The required result is an exact copy of the lines beginning at the line that contains "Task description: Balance" and ending at the last line of the material below.

** Opening Data shown block **

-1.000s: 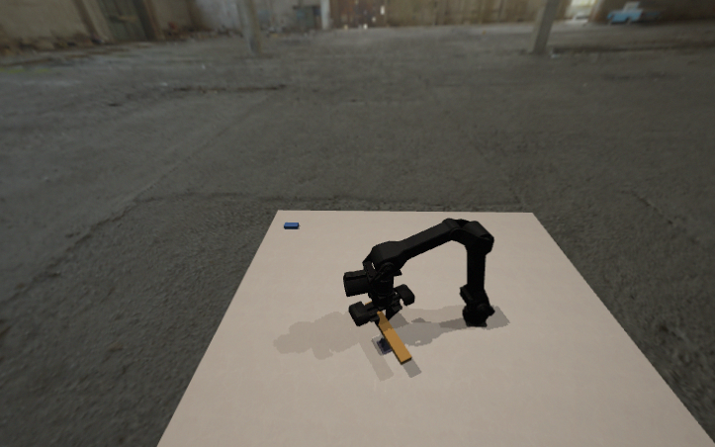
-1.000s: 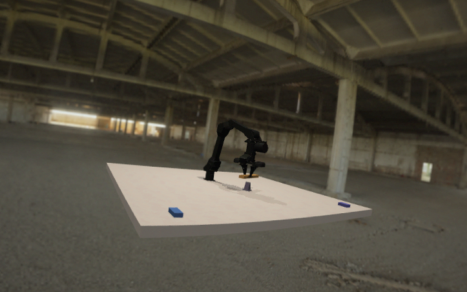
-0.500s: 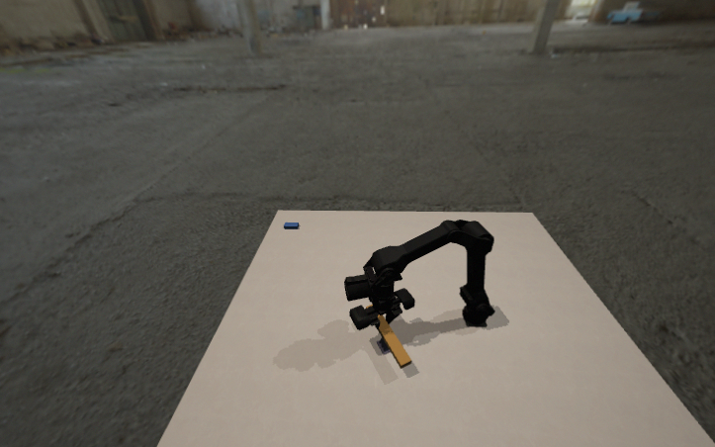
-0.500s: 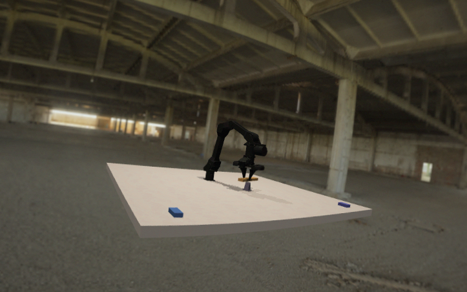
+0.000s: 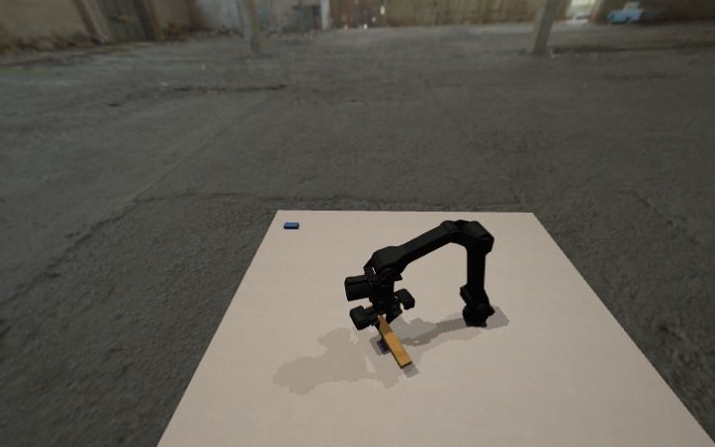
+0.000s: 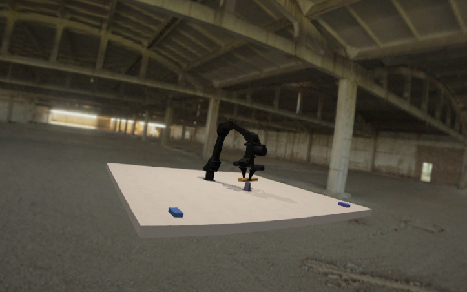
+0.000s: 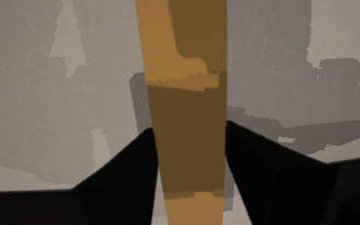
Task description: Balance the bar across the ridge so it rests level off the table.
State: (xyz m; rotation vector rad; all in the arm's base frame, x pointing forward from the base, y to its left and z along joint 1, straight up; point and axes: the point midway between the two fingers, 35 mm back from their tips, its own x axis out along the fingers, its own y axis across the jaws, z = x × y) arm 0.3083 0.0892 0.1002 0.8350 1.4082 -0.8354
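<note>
My gripper tip is now 1 cm past the bar and 2 cm to the right of it. Round my gripper tip: blue block (43 cm ahead, 59 cm to the right, 6 cm below).
</note>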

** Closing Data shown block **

** Answer space **
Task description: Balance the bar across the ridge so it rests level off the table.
State: (xyz m; rotation vector rad; all in the arm's base frame, x pointing forward from the base, y to its left and z along joint 1, straight up; point and axes: the point midway between the two fingers, 35 mm back from their tips, its own x axis out along the fingers, its own y axis across the jaws, z = x × y) arm 0.3083 0.0892 0.1002 0.8350 1.4082 -0.8354
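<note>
My gripper tip is now 1 cm past the bar and 2 cm to the right of it. Round my gripper tip: blue block (43 cm ahead, 59 cm to the right, 6 cm below).
</note>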

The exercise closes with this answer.